Deel 3, Oogverwijdering en de invloed op de hersenen
Er is weinig onderzoek gedaan naar de invloed van oogverwijdering op de hersenen bij mensen. Er zijn wel dierstudies en hypothesen op basis van onderzoeken met blinden.
Invloed van oogverwijdering op de hersenen bij kinderen
Zenuwverbindingen van een verwijderd oog verdwijnen grotendeels en de verbindingen van het overblijvende oog in de hersenen nemen toe. Ook vindt er een reorganisatie plaats van de visuele schors en is er versterking van de andere zintuiglijke systemen. De gezichtsscherpte en contrastgevoeligheid van het overblijvende oog is vaak hoger en de geluidslokalisatie vaak beter. De bewegings- en snelheidsperceptie lijkt minder, net als de hogere visuele functies als gezichtsherkenning. Vanwege de neuroplasticiteit en betere aanpassingsvermogen van kinderen, lijkt een oogverwijdering minder effect te hebben op het functioneren dan bij volwassenen.
Invloed van oogverwijdering op de hersenen bij volwassenen
Op de korte termijn ontstaat er een verhoogd signaal van het verwijderde oog naar de hersenen. Dit komt waarschijnlijk omdat er een verhoogde gevoeligheid ontstaat voor dit oog, omdat er in eerste instantie weinig informatie binnenkomt in de hersenen van dit oog. Op de lange termijn vindt er degeneratie plaats van de zenuwverbindingen met het verwijderde oog. De visuele schors in de hersenen wordt dan gerekruteerd voor andere functies. De verbinding tussen het visuele systeem en de andere zintuiglijke systemen wordt versterkt.

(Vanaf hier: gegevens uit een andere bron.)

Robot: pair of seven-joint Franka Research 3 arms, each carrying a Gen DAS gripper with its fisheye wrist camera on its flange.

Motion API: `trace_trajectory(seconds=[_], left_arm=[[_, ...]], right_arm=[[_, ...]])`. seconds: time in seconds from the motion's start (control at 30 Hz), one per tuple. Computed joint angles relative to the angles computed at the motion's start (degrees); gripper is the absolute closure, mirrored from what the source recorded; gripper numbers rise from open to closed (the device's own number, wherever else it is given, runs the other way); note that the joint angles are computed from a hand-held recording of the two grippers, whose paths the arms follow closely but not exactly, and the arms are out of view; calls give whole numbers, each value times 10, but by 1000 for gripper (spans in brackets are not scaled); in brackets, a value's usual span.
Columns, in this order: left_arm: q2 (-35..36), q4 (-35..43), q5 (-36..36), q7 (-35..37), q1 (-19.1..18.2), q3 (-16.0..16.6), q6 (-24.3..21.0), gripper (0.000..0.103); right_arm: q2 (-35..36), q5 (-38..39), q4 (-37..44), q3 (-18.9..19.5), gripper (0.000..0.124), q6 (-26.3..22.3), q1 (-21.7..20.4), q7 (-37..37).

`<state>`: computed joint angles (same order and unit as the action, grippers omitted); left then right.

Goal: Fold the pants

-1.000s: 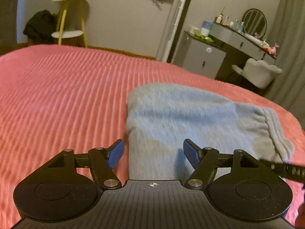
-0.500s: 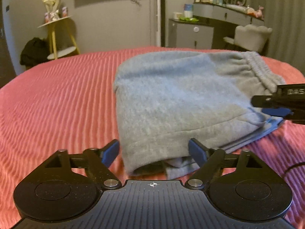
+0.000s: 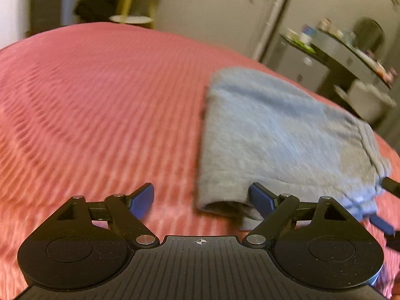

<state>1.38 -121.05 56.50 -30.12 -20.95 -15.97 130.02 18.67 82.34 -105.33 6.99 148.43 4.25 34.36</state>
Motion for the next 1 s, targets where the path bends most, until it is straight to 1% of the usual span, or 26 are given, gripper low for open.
trace_trajectory(seconds=[0.03, 0.1, 0.13, 0.2, 0.27, 0.37, 0.5, 0.53, 0.6, 0.67, 0.7, 0.73, 0.8, 0.83, 0.87, 0.9, 1.0], left_arm=[[-5, -5, -2, -15, -1, 0, -4, 14], [-18, -21, -7, -46, 1, 0, 3, 14], [-23, -27, -9, -59, 3, -1, 6, 14], [-31, -36, -7, -83, 5, -5, 3, 16], [-30, -35, -9, -90, 8, -6, -3, 16], [-29, -37, -17, -98, 11, -6, -2, 15], [-30, -42, -20, -105, 15, -5, 6, 15], [-28, -40, -18, -104, 16, -4, 9, 15], [-24, -37, -19, -99, 16, -5, 7, 14], [-22, -36, -18, -95, 16, -3, 10, 14], [-21, -36, -18, -93, 18, -2, 13, 13], [-21, -38, -17, -93, 19, 0, 16, 13], [-22, -41, -16, -97, 21, 1, 22, 12], [-22, -41, -16, -98, 21, 1, 23, 11], [-21, -41, -15, -99, 21, 1, 24, 11], [-20, -39, -16, -97, 21, 1, 23, 11], [-17, -36, -15, -96, 20, 0, 19, 11]], right_arm=[[9, 11, 11, -1, 38, -25, -10, 31], [26, 53, 28, 1, 38, -48, -26, 56], [35, 56, 38, 1, 38, -52, -28, 75], [46, 29, 53, -3, 38, -61, -29, 118], [36, 54, 43, 4, 38, -47, -35, 91], [32, 49, 46, 3, 38, -64, -39, 123], [19, 103, 37, 6, 38, -84, -48, 95], [20, 104, 38, 4, 38, -79, -43, 92], [33, 63, 52, -3, 38, -53, -25, 116], [62, 9, 78, -5, 38, -47, -15, 171], [77, -12, 91, -2, 38, -53, -15, 198], [87, -16, 101, 4, 38, -56, -18, 209], [96, -6, 110, 19, 39, -37, -20, 190], [97, -14, 114, 23, 51, -25, -17, 183], [95, -27, 113, 23, 78, -7, -10, 182], [93, -45, 110, 22, 87, 18, -1, 179], [86, -22, 97, 40, 89, 33, -12, 138]])
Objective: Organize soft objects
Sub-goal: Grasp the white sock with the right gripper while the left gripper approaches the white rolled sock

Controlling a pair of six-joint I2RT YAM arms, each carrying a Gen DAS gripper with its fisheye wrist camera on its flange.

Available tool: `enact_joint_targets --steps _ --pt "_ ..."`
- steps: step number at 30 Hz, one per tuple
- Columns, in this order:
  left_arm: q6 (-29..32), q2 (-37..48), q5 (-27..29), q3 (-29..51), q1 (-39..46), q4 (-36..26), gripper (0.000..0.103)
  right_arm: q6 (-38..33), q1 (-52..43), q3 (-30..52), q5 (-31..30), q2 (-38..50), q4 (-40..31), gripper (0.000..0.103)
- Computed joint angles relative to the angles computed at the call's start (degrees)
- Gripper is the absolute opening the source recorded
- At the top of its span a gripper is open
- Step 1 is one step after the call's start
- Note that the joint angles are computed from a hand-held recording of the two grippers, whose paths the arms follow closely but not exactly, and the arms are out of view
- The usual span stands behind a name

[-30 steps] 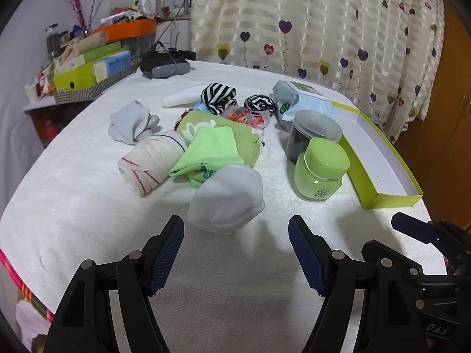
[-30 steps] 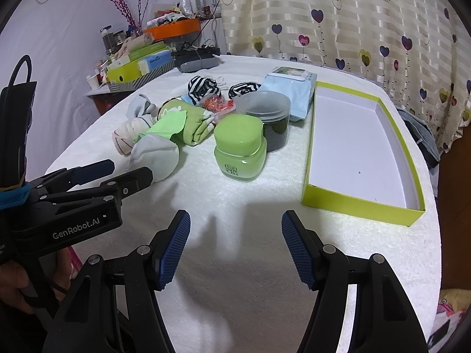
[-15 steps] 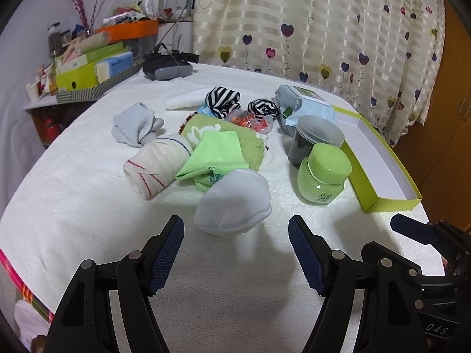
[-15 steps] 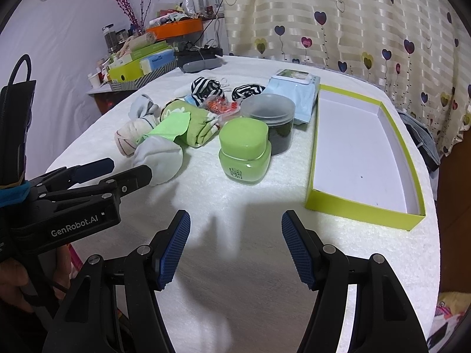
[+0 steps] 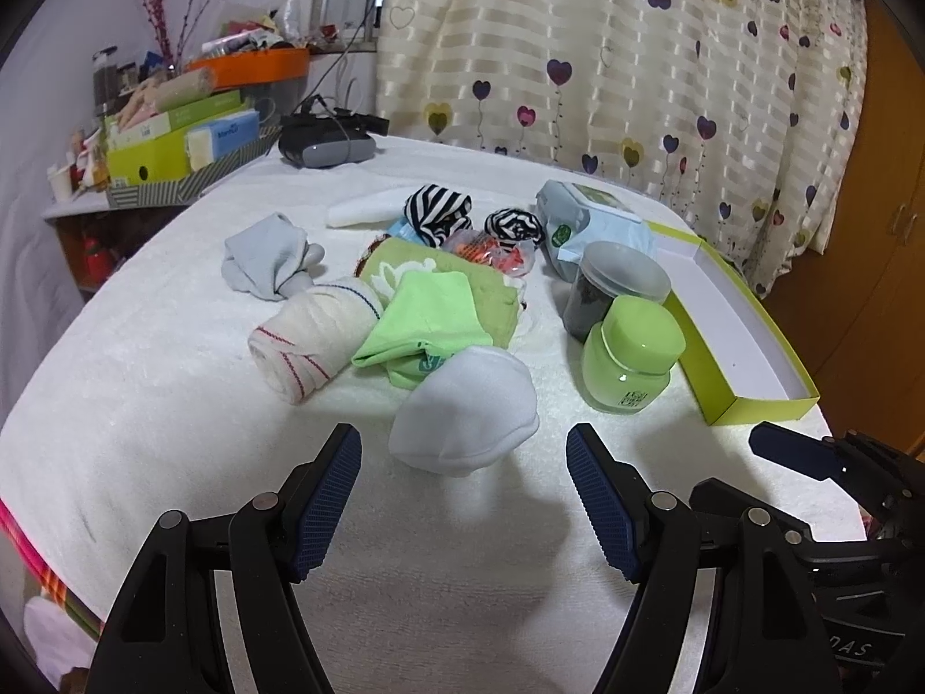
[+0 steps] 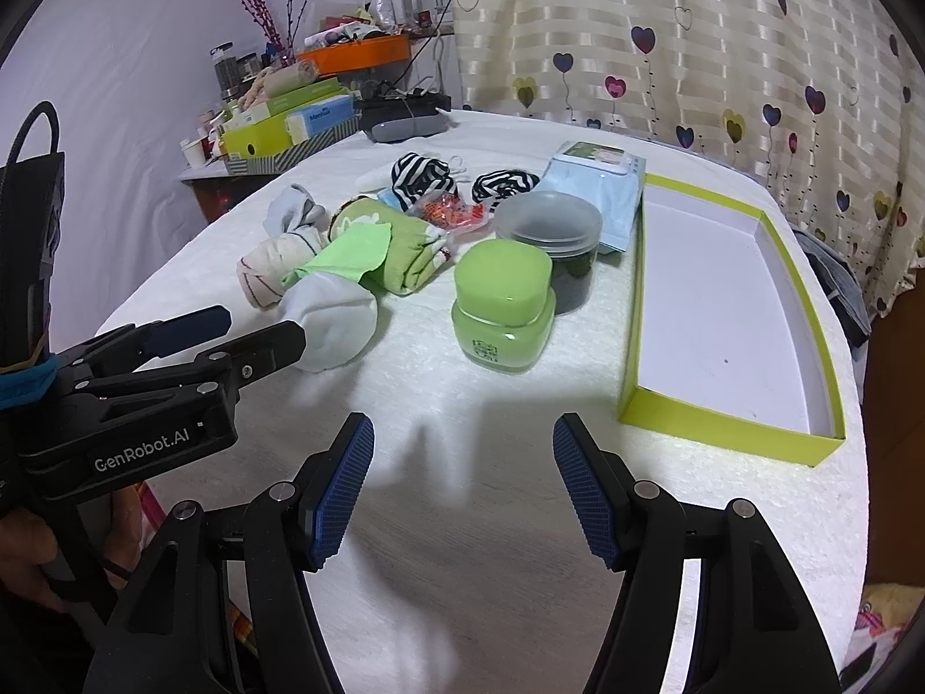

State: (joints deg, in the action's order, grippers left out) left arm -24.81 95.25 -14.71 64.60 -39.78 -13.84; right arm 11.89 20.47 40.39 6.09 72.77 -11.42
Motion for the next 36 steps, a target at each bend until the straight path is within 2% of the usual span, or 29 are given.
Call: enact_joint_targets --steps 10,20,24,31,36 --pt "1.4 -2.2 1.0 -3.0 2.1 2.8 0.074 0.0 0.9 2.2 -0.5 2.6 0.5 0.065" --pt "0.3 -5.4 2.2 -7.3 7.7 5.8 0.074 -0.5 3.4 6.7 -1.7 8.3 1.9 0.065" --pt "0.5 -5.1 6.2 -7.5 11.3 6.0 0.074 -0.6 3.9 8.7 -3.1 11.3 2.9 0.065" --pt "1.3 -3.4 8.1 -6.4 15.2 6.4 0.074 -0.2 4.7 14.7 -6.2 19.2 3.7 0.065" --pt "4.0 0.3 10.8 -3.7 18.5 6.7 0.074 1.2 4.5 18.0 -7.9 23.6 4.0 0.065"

Tenslotte vindt er een versterking van de andere zintuiglijke systemen plaats. Na een oogverwijdering bij volwassenen is er een kleine kans op het ‘Fantoom oogsyndroom’. Dit kan bestaan uit fantoompijn, fantoomsensaties of fantoomzicht. Fantoompijn ontstaat vaak in de eerste paar dagen na de operatie en neemt vaak daarna af. Het kan seconden tot uren duren. Fantoomsensaties kunnen bestaan uit het gevoel van jeuk of het gevoel dat een oog nog open staat. Fantoomzicht kan in de ‘simpele’ vorm voorkomen, waarbij er geen duidelijke vorm of figuur wordt waargenomen, of in de ‘complexe’ vorm, waarbij er mensen, dieren, gebouwen of landschappen waargenomen worden. Ook dit begint vaak in de eerste dagen na de ingreep en neemt vervolgens weer af en het duurt vaak een paar minuten. Bij een klein deel van de mensen met dit syndroom verdwijnen de klachten niet vanzelf. Psychologische hulp en medicamenteuze behandeling via een pijnteam kan dan helpen.